Rep. Don Young, R-Alaska, made an interesting point about the U.S. Forest Service on Tuesday during a congressional hearing on federal timber policy.

It came while Young was highlighting the differences between the timber programs managed on State of Alaska lands versus those on federal land controlled by the Forest Service, saying that the Forest Service takes five years on average to put up a timber sale while the state only takes two years — and the state puts up a much higher percentage of its available timber than does the Forest Service.

“I look at this and the Forest Service is no longer the Forest Service, it’s the Park Service,” Young said. “They’re not trying to manage the timber.”

The concept of national forests as being mostly off-limits to timber harvesting was noted also by Greater Ketchikan Chamber of Commerce Executive Director Chelsea Goucher, who told the House Natural Resources Committee’s Subcommittee on Federal Lands in Washington, D.C., that the 17-million acre Tongass National Forest encompassed 90 percent of the land in Southeast Alaska, “91 percent of which is categorized as roadless and therefore functionally unavailable for any type of development.”

This includes further development of hydropower generation, according to Goucher, who, in response to a question from Young, added that the Forest Service’s program for issuing special use permits for local businesses to provide services for cruise ship passengers in the Tongass is inadequate to meet the demand.

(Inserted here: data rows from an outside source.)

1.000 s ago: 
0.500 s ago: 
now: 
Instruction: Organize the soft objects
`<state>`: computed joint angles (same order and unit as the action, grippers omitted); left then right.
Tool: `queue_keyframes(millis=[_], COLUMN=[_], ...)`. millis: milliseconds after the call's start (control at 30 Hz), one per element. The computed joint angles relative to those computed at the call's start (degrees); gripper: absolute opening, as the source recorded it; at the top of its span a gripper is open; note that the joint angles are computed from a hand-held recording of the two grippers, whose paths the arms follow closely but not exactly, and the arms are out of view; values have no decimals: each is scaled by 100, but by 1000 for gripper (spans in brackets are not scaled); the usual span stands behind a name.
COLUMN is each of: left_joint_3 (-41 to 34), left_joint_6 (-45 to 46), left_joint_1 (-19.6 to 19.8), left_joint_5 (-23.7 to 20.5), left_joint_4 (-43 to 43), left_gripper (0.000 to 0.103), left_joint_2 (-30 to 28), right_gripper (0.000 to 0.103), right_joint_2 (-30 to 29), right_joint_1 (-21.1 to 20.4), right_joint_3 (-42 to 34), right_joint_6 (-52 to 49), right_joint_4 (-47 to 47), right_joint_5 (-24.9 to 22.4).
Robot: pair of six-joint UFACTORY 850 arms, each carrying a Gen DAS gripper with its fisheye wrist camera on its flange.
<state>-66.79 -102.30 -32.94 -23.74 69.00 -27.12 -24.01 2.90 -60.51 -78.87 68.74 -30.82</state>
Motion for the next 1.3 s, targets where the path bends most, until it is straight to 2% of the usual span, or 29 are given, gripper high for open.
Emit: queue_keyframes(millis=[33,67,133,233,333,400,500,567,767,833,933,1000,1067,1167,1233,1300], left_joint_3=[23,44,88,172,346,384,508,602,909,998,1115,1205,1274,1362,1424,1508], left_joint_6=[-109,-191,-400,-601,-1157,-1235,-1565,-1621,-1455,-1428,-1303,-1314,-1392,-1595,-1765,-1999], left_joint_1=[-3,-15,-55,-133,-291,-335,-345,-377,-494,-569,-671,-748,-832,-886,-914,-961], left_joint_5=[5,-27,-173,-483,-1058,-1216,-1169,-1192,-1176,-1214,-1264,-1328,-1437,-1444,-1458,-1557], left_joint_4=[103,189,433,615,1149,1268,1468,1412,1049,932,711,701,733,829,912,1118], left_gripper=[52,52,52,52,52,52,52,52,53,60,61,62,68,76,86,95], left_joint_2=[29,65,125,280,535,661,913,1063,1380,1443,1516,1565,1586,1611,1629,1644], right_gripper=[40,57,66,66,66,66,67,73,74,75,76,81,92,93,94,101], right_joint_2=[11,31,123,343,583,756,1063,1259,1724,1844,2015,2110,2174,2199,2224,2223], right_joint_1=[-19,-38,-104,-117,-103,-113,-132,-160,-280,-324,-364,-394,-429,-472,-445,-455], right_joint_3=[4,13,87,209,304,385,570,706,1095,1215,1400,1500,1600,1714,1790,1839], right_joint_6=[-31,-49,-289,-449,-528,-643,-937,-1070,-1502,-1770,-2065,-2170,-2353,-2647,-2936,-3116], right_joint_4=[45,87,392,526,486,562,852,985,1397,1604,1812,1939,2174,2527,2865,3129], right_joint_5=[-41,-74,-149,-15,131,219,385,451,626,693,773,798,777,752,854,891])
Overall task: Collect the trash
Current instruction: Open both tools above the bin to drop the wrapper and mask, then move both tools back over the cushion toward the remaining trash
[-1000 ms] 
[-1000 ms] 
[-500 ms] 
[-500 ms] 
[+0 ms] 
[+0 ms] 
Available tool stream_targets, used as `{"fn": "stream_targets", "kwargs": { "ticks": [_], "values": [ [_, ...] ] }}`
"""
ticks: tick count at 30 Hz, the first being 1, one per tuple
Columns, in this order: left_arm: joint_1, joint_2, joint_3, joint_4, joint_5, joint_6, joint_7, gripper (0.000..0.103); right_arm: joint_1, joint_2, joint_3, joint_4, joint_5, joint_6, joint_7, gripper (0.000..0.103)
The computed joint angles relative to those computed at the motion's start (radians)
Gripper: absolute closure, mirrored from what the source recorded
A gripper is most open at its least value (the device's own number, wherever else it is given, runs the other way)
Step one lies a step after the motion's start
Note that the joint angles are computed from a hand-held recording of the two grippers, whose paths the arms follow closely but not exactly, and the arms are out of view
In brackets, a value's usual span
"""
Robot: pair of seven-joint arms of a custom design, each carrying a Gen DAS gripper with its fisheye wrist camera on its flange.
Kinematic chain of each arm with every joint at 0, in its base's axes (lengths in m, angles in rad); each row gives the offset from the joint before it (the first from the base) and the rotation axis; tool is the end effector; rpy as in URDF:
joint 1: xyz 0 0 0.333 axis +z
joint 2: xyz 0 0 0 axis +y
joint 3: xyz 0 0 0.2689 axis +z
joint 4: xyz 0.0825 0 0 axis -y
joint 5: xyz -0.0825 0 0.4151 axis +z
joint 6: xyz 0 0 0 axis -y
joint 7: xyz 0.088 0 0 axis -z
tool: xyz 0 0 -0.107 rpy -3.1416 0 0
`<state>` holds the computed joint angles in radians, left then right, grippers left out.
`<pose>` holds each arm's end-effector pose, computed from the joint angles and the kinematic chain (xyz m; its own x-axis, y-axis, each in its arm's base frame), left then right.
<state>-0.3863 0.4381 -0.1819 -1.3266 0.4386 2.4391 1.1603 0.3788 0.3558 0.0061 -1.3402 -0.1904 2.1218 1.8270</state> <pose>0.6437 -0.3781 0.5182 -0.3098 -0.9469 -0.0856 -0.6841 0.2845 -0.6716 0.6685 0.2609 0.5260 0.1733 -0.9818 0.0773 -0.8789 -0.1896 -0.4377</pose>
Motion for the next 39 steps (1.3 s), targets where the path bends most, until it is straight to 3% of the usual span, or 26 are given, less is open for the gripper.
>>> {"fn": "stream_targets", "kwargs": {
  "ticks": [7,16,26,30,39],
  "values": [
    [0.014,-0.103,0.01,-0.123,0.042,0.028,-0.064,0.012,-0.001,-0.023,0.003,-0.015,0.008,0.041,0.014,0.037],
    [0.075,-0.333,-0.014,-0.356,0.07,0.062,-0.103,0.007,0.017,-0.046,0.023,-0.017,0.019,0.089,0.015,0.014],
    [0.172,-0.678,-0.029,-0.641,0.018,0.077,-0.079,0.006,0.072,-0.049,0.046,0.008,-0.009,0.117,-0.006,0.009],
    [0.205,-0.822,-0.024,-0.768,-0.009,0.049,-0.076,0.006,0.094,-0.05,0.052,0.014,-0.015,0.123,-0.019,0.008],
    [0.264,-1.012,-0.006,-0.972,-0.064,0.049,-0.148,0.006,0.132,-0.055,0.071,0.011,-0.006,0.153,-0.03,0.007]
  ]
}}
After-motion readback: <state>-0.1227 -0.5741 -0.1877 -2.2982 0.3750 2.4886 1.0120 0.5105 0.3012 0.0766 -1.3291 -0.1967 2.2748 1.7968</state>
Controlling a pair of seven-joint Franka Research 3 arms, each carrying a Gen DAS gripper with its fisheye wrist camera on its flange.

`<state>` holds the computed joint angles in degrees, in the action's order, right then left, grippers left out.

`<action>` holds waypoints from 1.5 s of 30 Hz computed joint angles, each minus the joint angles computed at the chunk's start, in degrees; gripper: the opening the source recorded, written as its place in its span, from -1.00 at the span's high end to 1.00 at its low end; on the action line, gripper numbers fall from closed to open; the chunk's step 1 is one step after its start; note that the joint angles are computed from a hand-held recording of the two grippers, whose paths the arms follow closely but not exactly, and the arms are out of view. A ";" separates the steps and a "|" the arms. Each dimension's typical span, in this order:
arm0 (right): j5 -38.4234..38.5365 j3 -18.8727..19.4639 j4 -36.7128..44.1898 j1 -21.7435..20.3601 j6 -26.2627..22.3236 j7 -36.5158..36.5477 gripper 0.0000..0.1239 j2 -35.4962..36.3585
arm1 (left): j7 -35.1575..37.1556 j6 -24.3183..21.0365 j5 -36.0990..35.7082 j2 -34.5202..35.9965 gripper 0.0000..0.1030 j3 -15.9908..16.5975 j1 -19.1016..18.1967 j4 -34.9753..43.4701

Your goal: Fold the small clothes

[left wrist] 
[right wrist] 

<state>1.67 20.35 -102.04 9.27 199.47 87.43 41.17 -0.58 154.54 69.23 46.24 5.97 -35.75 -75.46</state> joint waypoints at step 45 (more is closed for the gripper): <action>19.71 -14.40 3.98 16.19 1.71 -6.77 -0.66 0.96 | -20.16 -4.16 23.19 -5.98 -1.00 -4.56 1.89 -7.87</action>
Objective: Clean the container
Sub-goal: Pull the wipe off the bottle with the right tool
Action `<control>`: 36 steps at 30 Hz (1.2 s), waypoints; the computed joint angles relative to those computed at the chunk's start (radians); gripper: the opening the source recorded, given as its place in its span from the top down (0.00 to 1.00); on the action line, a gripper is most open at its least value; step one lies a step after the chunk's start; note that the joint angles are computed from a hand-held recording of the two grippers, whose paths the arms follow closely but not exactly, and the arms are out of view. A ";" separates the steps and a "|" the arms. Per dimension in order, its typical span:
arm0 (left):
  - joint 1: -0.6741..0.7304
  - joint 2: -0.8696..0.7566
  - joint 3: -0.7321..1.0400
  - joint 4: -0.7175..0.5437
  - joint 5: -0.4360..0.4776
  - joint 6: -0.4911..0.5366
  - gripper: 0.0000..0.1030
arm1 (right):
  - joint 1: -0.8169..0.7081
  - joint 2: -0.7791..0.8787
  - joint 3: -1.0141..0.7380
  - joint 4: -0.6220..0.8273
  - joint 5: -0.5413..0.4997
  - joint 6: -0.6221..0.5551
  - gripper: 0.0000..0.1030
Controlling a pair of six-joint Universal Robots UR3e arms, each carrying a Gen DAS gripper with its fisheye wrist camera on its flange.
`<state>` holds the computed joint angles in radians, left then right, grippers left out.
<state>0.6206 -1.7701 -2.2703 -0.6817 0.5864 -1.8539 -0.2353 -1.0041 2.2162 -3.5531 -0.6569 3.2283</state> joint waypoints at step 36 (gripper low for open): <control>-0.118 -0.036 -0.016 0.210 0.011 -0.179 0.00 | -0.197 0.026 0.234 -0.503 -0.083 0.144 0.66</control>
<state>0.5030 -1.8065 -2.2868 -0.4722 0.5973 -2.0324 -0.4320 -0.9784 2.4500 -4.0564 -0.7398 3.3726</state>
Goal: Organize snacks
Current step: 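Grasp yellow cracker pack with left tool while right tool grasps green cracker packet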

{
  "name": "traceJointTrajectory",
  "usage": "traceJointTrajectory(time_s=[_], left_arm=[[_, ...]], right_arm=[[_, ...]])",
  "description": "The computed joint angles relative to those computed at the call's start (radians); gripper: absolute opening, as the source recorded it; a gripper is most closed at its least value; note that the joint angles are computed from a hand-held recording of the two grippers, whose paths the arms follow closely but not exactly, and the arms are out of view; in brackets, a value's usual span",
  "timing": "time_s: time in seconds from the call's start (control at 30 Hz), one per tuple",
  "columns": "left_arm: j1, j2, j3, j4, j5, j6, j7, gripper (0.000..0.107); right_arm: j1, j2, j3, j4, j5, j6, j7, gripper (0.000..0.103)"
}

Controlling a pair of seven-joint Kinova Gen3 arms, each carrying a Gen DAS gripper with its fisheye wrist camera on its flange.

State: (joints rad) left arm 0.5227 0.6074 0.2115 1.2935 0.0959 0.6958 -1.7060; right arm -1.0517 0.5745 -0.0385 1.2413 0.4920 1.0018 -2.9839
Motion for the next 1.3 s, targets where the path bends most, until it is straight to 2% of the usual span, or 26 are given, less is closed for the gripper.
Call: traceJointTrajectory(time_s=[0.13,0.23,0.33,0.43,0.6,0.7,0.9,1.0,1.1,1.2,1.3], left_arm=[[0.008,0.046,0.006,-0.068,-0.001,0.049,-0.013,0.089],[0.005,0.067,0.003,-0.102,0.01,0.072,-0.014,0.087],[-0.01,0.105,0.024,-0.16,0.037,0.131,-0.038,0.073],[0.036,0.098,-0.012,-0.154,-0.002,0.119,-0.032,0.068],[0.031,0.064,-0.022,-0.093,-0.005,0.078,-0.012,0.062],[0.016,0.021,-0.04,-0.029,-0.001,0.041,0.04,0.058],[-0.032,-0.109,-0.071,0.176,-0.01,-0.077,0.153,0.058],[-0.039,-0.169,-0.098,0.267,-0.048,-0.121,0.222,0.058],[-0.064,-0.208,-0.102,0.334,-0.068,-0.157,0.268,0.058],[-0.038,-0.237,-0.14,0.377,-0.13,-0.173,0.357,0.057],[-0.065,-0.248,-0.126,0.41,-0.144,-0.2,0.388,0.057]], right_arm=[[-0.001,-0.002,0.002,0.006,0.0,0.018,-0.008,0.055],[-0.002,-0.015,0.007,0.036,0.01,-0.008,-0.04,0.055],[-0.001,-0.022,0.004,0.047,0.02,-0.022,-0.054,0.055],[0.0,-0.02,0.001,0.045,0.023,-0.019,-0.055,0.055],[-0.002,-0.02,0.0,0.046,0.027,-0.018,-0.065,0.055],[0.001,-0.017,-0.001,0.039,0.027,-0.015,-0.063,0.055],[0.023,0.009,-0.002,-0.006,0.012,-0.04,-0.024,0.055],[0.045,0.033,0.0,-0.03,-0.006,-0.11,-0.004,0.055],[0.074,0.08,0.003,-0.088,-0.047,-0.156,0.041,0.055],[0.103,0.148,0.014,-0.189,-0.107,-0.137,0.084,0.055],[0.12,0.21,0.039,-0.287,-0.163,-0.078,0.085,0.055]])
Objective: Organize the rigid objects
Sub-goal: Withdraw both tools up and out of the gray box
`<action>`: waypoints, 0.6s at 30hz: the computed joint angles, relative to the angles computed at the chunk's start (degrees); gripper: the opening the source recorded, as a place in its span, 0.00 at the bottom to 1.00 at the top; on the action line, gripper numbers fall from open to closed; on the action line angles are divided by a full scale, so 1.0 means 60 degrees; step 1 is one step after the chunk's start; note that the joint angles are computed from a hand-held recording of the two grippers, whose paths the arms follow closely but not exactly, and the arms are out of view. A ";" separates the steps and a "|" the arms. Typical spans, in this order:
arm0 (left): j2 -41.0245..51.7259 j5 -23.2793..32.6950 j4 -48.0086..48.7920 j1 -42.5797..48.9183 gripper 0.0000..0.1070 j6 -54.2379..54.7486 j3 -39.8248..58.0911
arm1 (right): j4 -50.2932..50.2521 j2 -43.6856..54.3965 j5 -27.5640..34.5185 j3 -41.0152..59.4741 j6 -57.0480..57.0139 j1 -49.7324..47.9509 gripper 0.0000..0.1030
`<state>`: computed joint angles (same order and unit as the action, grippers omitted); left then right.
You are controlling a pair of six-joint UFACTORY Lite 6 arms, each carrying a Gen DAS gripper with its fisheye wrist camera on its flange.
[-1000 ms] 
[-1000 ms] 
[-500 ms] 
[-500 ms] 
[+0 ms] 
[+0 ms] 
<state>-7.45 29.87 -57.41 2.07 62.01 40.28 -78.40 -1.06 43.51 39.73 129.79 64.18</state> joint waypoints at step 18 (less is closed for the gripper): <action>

The picture emerges of an agency that can not or will not provide for timber harvesting as part of the multiple-use mandate for national forest lands, nor does it accommodate demand for recreational use of the national forest.

Has it, as Young suggests, simply become a manager of off-limits parks?

Not yet. But it might have few choices for anything but hands-off management soon.

Later in the hearing, Rep. Niki Tsongas, D-Massachusetts, remarked about how $700 million had been transferred out of this year’s Forest Service budget for non-fire items and into efforts to fight wildfires.

That’s $700 million moved out of things like timber sales programs and recreation nationwide, just this year.

Now, it doesn’t sound like the wildfire situations in the Lower 48 are likely to improve anytime soon, although Young did assert that the current wildfires are the result of decades of inadequate forest management.

Nor are there indications that future federal budgets will boost Forest Service funding in the near or long terms.

What becomes of the Forest Service then?

Some trends have begun to surface.

Nationally, the agency’s ranks have thinned during the past decade. Young railed about the number of boats and kayaks visible in Forest Service lots, but even the agency’s frontline facilities appear to be operating with fewer staff. Local trail maintenance appears to be falling off. Some recreational cabins have been closed, and some Forest Service roads in southern Southeast Alaska have being taken out of service.

On the timber side, constantly having to sort through legal actions over every sale involving old-growth forest must be a serious drain on Forest Service coffers. The agency also is torn between competing viewpoints on harvesting timber.

At what point does the Forest Service become unable to actively manage national forests for multiple-uses — or any use? When will it be reduced to just patrolling the fence around a de-facto Tongass National Monument?

This dim view of the agency’s present and future capabilities to provide for multiple-use development is a likely factor in Young’s legislation that would allow states to select and acquire federal national forest land for timber harvesting and other uses.

Introduced Tuesday, Young’s “State National Forest Management Act of 2015” would allow states to acquire up to 2 million acres of national forest service land. Goucher spoke in support of the concept Tuesday, saying that it could result in 2,500 jobs in Alaska.

“State managed lands are accountable to clear mandates and generate significant revenues for stakeholders, while federally managed lands often lose taxpayer money and frustrate local development and community growth,” she said.

There’s logic to the proposal. If the feds can’t or won’t actively manage the land, why not give some of that land to the states?

We look forward to seeing what Congress does with this concept.

Meanwhile, Alaska should ensure that it’s capable of administering any lands received from the federal government. Gutting the state timber offices — something that the Alaska Legislature was poised to do earlier this year — isn’t the way to go.